ATM cards commonly have 4-digit PINs, but as the lockout mechanism for these is to impound the card in an ATM after a small number of guessing attempts, the risk is generally deemed small. It is unclear what the policy is on unsuccessfully using a debit card at a cash register, but presumably a certain number of incorrect guesses will result in some type of fraud warning. Physical possession of a debit card, however, usually allows someone to use it as a credit card without knowledge of the PIN, so the PIN is generally only important if a thief attempts to withdraw cash.
The Card Verification Value (CVV) is an invisible 3 digit code stored on the magnetic stripe that the customer doesn’t know. Its purpose is to require the card to be present in an in-person transaction. The CVV2 is a printed 3- or 4-digit code that the customer can read, and is designed to prove ownership of the card in online or phone transactions. 3 digits doesn’t withstand guessing very long (1,000 guesses guarantees success), so attempting to guess these values in automated transactions ought to trigger a fraud alert. Attackers do attempt brute force guessing attacks. However, Visa indicates in a best practices guide for card issuers that a mismatch alone shouldn’t necessarily be a reason for declining a transaction:
Do not decline authorizations solely for CVV mismatch. Incorporate CVV mismatches as an additional risk indicator in fraud detection strategies…Limit declines of CVV2 mismatches to transactions with other characteristics that, combined, represent higher risk
Conversely, this best practices guide for Credit Unions that issue cards indicates that failed CVV matches should trigger blocking and reissuing of cards:
Verify card is blocked & re-issued when CVV/CVC/CVI fails – Helps prevent counterfeit caused by “brute force” attacks
In either case, the credit card companies apparently do not see the need for a longer code, for it would be very easy to implement one. Perhaps this indicates that even though an individual transaction shouldn’t be denied for CVV or CVV2 mismatch, excessive mismatches might trigger a card lock or fraud alert via the credit card company (Visa, Master Card, etc.).
Choosing a Code
So, if you have to use a system that has numeric codes, how do you protect yourself? Don’t use an easily guessable code, consisting of sequences, repetitions, or cute patterns across the number pad. If you have a choice, such as on a smartphone, use a code that includes numbers and letters. If you need to write down your PIN (perhaps because it is system-generated) keep it someplace separate from your phone or your card.

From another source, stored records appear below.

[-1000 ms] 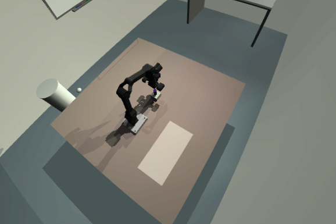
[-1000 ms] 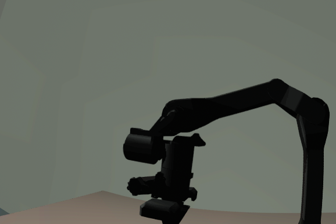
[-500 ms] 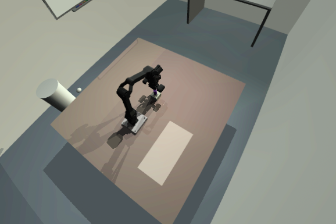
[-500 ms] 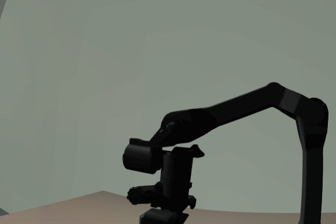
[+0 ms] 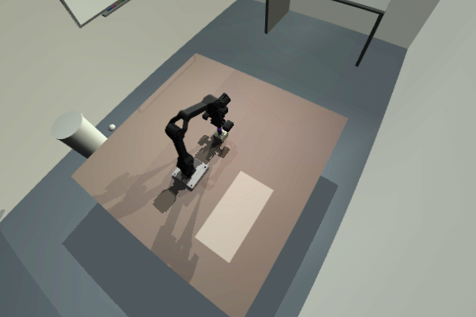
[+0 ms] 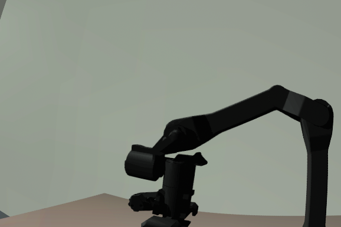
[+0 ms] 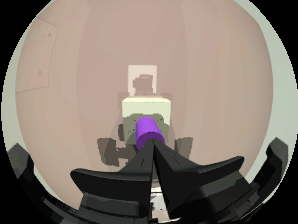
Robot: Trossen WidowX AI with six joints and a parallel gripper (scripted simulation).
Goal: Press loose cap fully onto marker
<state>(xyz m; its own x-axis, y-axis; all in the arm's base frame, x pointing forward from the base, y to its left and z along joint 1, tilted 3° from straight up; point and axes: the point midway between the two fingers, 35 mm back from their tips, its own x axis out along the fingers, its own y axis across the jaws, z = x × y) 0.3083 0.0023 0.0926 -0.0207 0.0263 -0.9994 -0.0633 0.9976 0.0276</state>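
Right now the purple cap is 3 cm below my gripper tip.
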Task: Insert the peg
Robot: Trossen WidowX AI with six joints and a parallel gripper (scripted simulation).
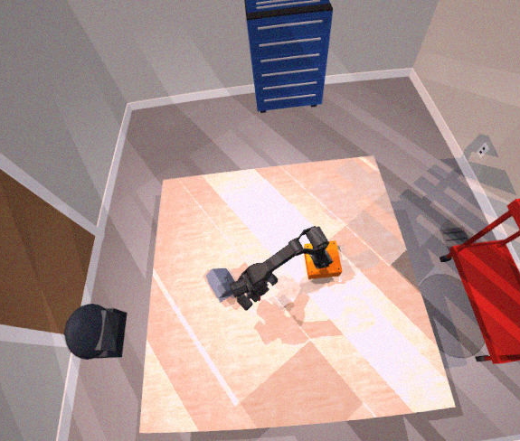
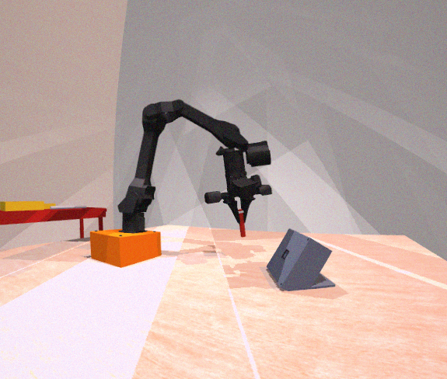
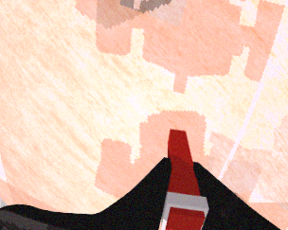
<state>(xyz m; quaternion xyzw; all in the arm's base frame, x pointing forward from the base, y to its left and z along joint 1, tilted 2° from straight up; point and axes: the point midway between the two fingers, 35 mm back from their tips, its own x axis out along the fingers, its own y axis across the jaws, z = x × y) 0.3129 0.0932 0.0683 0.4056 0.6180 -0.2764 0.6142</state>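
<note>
Now: gripper tip 160 mm short of the grey sloped panel, 120 mm to the left of it and 60 mm above it. The rest, counted from my gripper tip: red square-sided peg: 20 mm above.
</note>
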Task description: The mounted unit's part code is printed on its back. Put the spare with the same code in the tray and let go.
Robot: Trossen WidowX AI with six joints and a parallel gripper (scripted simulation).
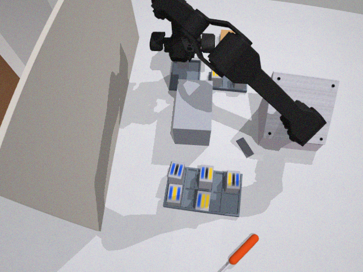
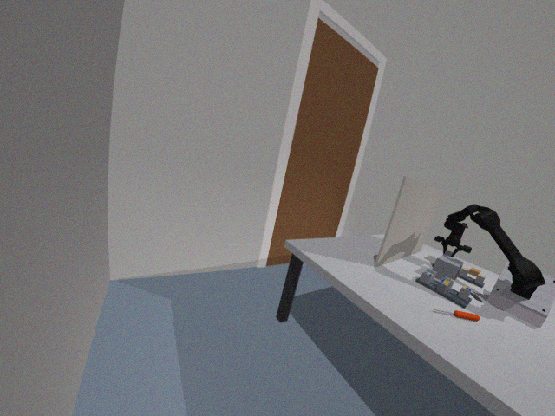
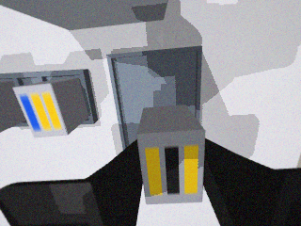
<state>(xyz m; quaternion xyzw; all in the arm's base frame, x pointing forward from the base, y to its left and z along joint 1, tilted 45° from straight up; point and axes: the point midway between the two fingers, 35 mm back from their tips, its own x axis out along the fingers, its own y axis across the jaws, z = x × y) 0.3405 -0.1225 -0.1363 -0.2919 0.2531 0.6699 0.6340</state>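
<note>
The dark flat tray is 70 mm below my gripper tip and 10 mm behind it. Round my gripper tip: black puck 80 mm to the right, 50 mm below; then rack 150 mm behind, 60 mm below, 20 mm to the left; then mounted unit 180 mm to the left, 60 mm behind, 20 mm below.
</note>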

Don’t choose the same PIN for everything, especially not for protecting financial accounts. If an attacker guesses your favorite PIN by automated guessing against your voicemail account, that may also let him into your bank account.
If you are a systems administrator, you can follow some of RSA’s recommendations:
- Require 8, not 4-digit PINs
- If you must use a short PIN, allow alphanumerics
- Use random PINs, not user-selected PINs
- Configure lockouts after 3 failures. Require manual intervention to unlock.
So, in conclusion, while 4-digit PINs are not very resistant to automated or concerted guessing, they can provide decent security in certain circumstances. Guessing attempts must be limited by lockouts. If they are a second factor combined with a password, they can add additional security. Finally, they are much more secure if used in an application in which they are random and not chosen by the user.